Assignment:
Below are records to retype exactly, except for the pictures.

---------- Records to use ----------

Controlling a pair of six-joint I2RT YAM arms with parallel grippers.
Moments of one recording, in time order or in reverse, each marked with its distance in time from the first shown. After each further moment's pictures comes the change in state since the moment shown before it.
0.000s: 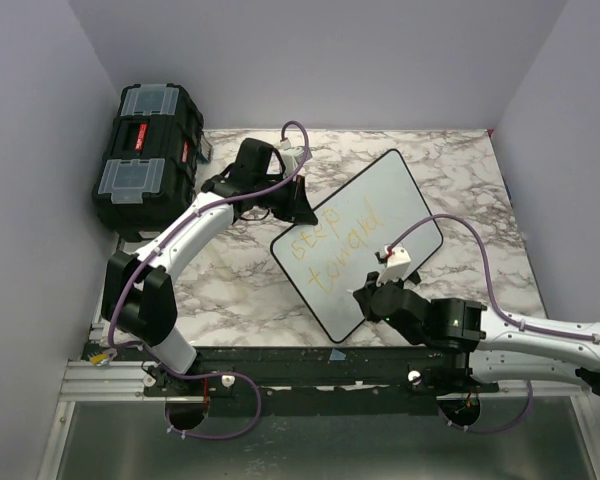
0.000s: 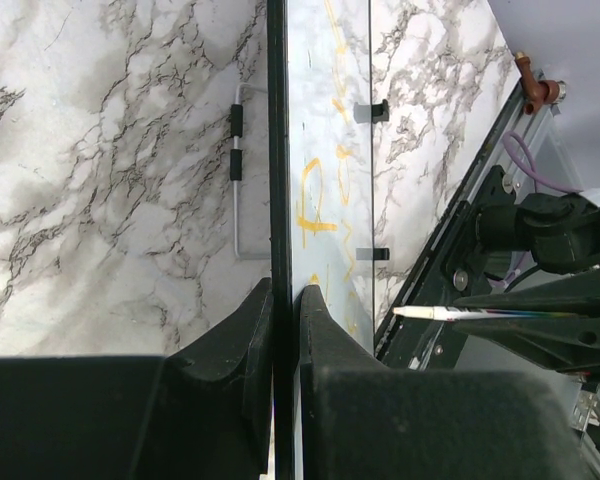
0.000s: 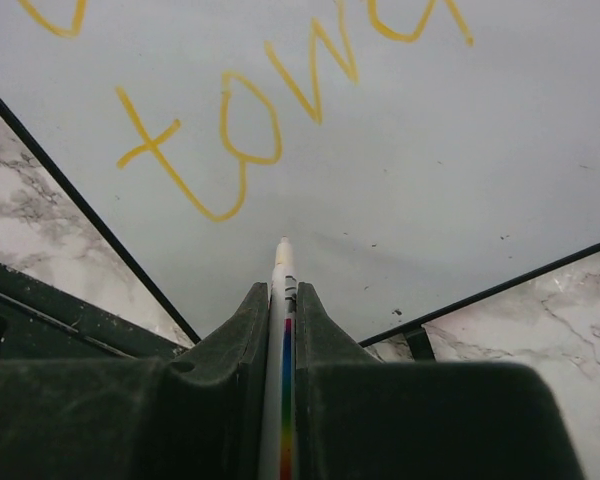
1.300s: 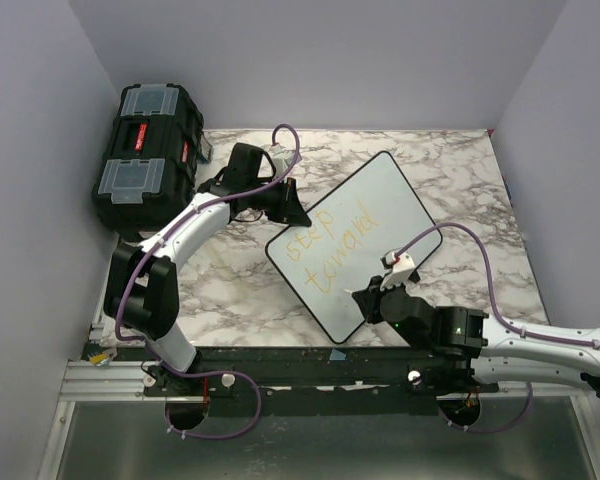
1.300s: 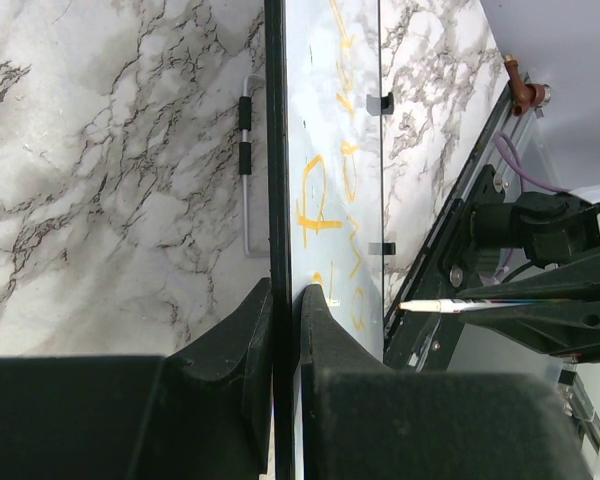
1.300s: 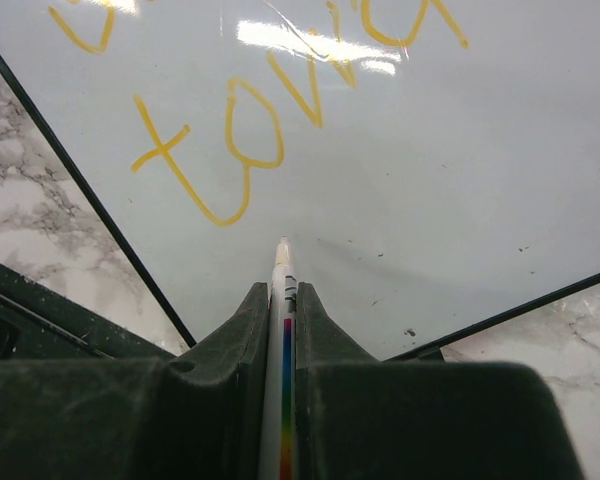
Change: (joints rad) left arm 0.072 0.035 -0.069 0.073 0.091 -0.004; right arm 0.000 -0.089 -0.154 0.182 0.001 -0.035
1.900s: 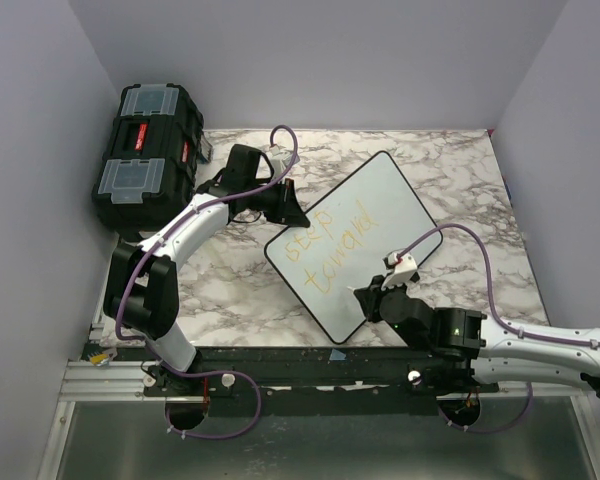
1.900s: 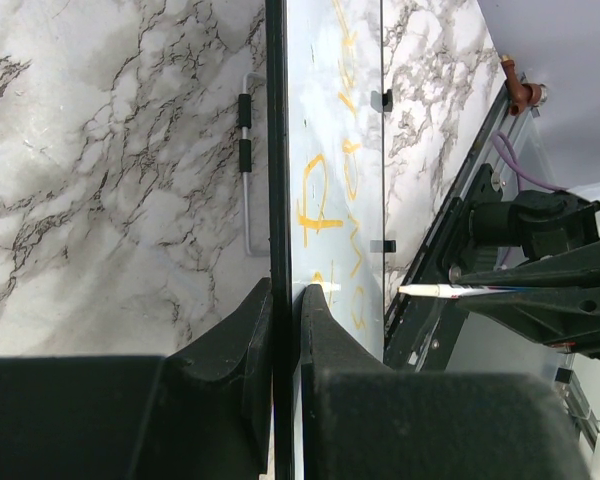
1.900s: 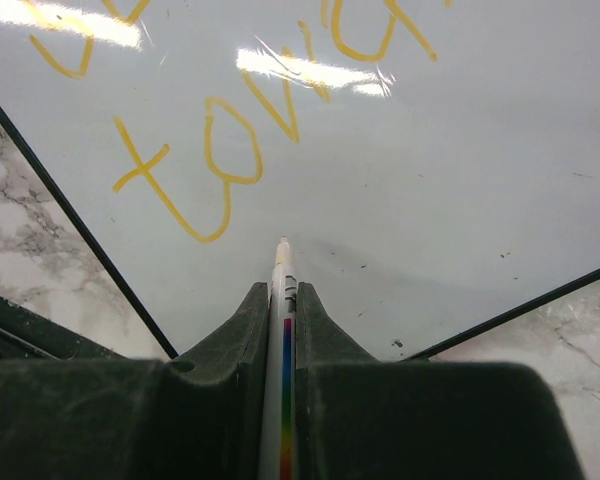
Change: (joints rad) left arm 0.013 0.002 -0.019 0.018 0.019 0.000; right arm 0.000 -0.004 -0.027 0.030 0.049 0.000
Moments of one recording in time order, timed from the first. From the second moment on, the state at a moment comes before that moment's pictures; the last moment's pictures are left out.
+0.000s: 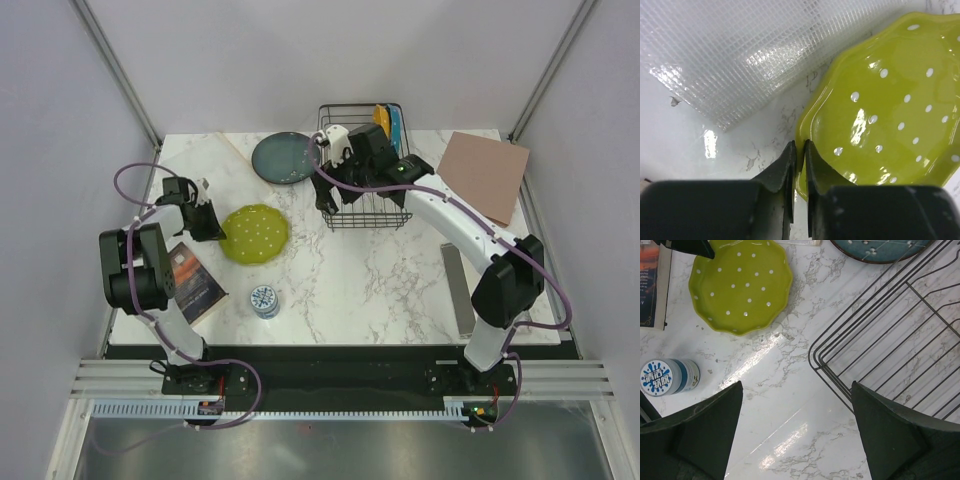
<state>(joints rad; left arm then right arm) 0.16 1.80 1.08 -0.36 0.29 -0.09 0.63 1.77 1.72 -0.62 -0.21 -0.06</state>
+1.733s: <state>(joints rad) 0.29 1.57 1.08 -0.34 0.96 0.06 0.60 2.33 2.23 -0.73 -0.79 0.02</state>
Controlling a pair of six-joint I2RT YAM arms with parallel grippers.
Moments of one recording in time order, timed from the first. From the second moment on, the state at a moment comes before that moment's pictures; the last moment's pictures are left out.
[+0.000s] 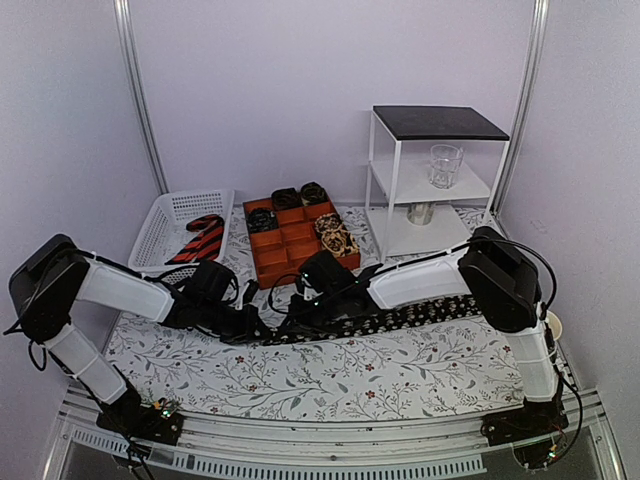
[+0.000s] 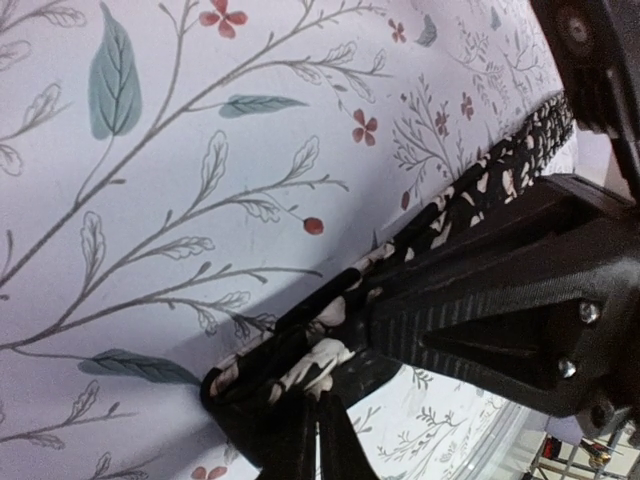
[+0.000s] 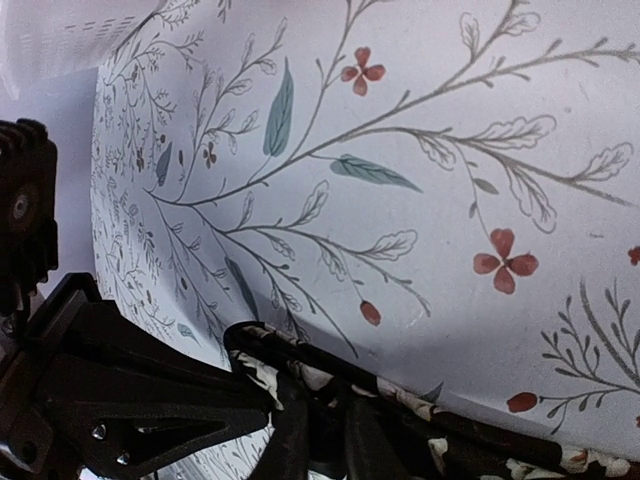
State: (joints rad) left arm -0.63 1.58 0.57 0.10 0.43 -0.69; right arm 1.02 2.22 1.50 -0.08 -0.30 1.00
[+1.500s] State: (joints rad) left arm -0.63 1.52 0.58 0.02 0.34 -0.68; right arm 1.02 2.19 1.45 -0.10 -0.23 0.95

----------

Output for this task:
Controlling a pair of six-joint I2RT YAM arms with parallel grippers.
Moments of one recording, in time order or in reverse, each marked with its distance in time from the first shown. After each further moment's pictures comes the change in state since the moment shown before it.
0.000s: 
0.000s: 
0.000s: 
1.300s: 
1.300s: 
1.300s: 
Change: (joints rad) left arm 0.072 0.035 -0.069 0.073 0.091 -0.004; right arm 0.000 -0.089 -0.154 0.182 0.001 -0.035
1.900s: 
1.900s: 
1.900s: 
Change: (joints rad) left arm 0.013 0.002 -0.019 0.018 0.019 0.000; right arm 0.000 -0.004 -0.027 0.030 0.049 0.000
Moments of one recording in time order, timed from the first. From the second moment on, the state at a moment comes before that moment's pictures; the last moment's pictures are left out.
+0.000s: 
<state>(joints rad; left arm then right arm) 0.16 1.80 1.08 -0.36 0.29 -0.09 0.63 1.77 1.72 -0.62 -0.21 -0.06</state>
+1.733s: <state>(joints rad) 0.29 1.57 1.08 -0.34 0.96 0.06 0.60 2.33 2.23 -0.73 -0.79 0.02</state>
Controlling a pair of six-joint I2RT YAM arms with parallel grippers.
Moments of one recording in time order, timed from the first. From the second moment on, the state at a moment comes before that moment's pictures; the last moment's pictures are left out.
[+0.000s] 
[+0.000s] 
[+0.000s] 
State: (joints rad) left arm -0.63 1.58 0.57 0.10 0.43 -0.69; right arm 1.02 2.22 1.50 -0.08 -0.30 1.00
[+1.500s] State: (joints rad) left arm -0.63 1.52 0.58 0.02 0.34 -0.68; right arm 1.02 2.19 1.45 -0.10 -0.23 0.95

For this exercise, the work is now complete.